530. UN Doc. S/2018/250 para. 55.
→→In line with the findings of the Myanmar FFM, refer the situation in Burma/Myanmar to the
International Criminal Court, at a minimum for those crimes occurring since 2011 in Rakhine,
Shan, and Kachin States, and support the funding of any investigations and prosecutions
resulting from any such referral.
→→Impose sanctions on Burmese military and security force leaders, including those identified
by the Myanmar FFM and on the Tatmadaw in line with their listing as a party credibly
suspected of committing or being responsible for patterns of rape and other forms of sexual
violence in the Annex of the 2018 report of the Secretary General on Conflict-Related Sexual
Violence.
→→Immediately cease military and security operations against the Rohingya in Rakhine State,
issue orders to cease all acts of rape and sexual violence, and permit humanitarian access
to the State.
→→Initiate impartial and independent investigations into violations of international criminal,
human rights, and humanitarian law with a view to ensuring justice and accountability and
comprehensive and transformative reparations to affected individuals and populations.
→→Cooperate with and facilitate access for all international human rights and accountability
efforts, including the Myanmar FFM, the Special Rapporteur on the situation of human
rights in Myanmar and other UN special procedures, the International Criminal Court, and
international human rights organizations.
→→Ratify the Rome Statute of the International Criminal Court and provide retroactive jurisdiction
to the entry in to force of the Statute, July 1, 2002.
→→Amend the 2008 Constitution to bring the military and security forces under civilian
oversight, and repeal provisions granting the military actors impunity for human rights
abuses, including Article 445.
→→Expeditiosly pass the Prevention (and Protection) of Violence Against Women Law in line
with international human rights standards, eliminate contradictory penal code provisions
including the definition of rape and marital rape exceptions, and ensure jurisdiction over the
military for crimes under the ambit of the law in civilian courts.
→→Amend the 1982 Citizenship Act to repeal discriminatory provisions based on national origin,
religion, and ethnicity and restore citizenship to those whose citizenship was stripped under
the law.
→→Guarantee the safe return of Rohingya and other displaced ethnic minorities, including the
repatriation of any confiscated land and ensure the equal participation of women in all
decision making processes related to these efforts.
→→Submit timely reports to international human rights bodies, including overdue reports to the
Committee on the Elimination of All Forms of Discrimination against Women (extraordinary
report on the situation in Rakhine State (due May 24, 2018) and interim reporting (due July
28, 2018)).
→→Take all possible measures to prevent, suppress, and punish genocide against the Rohingya
in line with obligations under the Convention on the Prevention and Punishment of Genocide,
including by initiating proceedings against the Burmese government at the International
Court of Justice, and the imposition of arms embargoes and sanctions.

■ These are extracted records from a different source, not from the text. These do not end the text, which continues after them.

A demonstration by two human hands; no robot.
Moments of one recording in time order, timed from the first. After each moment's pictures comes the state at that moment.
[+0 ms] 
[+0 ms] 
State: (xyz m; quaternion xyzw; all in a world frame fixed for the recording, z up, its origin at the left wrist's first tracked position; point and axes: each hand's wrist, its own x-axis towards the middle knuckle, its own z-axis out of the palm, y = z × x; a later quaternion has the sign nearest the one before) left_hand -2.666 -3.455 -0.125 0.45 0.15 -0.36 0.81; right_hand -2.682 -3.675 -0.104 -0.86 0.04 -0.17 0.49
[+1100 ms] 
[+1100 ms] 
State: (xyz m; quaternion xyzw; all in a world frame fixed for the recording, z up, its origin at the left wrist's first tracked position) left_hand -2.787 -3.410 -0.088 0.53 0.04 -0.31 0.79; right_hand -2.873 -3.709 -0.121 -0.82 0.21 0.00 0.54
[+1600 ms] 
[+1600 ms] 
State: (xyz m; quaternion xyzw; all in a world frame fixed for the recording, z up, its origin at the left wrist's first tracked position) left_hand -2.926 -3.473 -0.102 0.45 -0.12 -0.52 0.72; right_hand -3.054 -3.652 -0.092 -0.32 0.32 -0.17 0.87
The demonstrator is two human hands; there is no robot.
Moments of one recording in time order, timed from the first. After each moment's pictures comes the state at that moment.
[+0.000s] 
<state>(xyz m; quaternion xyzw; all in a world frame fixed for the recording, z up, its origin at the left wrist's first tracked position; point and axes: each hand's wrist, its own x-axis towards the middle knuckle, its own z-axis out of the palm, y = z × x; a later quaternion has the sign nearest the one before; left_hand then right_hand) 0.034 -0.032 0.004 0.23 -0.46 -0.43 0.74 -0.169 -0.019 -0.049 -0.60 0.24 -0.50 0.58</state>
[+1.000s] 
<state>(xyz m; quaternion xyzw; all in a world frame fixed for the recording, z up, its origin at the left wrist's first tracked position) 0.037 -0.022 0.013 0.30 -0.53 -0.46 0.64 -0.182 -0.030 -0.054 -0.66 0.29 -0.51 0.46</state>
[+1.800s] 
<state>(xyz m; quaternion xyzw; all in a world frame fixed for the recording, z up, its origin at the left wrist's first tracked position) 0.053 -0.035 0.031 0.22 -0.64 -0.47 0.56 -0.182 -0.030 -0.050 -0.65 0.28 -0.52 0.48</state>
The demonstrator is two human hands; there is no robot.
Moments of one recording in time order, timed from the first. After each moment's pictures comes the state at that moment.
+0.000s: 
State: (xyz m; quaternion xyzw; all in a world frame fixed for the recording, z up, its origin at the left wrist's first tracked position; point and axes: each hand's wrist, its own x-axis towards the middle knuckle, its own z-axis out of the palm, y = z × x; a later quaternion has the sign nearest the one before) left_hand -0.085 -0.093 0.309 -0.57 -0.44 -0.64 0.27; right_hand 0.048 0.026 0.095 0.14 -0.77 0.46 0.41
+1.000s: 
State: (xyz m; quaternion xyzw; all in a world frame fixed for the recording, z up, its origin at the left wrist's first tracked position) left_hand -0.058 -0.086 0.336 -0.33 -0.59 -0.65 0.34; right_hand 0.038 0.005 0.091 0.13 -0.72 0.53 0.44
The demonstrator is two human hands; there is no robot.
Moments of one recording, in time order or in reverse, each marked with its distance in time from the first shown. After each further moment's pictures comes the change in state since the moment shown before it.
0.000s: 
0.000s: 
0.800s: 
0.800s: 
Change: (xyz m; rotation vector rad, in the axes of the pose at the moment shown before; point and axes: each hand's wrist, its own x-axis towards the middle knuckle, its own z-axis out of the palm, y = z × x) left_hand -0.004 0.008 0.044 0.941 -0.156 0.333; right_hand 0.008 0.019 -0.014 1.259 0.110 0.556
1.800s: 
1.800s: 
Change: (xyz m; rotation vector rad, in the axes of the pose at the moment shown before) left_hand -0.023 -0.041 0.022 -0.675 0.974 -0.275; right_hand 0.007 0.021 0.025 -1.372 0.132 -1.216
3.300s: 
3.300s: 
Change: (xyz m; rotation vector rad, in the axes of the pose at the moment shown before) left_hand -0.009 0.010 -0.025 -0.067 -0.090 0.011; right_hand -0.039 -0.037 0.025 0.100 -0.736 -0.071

→→Support efforts at the United Nations, including the Security Council, General Assembly and
the Human Rights Council, to monitor the human rights situation in Burma and hold the
state and individuals accountable for violations of international, criminal, human rights, and
humanitarian law.
→→Use bilateral and multilateral engagement to urge the Burmese government to cease human
rights violations and initiate credible accountability proceedings.
→→Utilize universal jurisdiction to prosecute responsible individuals for international crimes,
war crimes, genocide and crimes against humanity.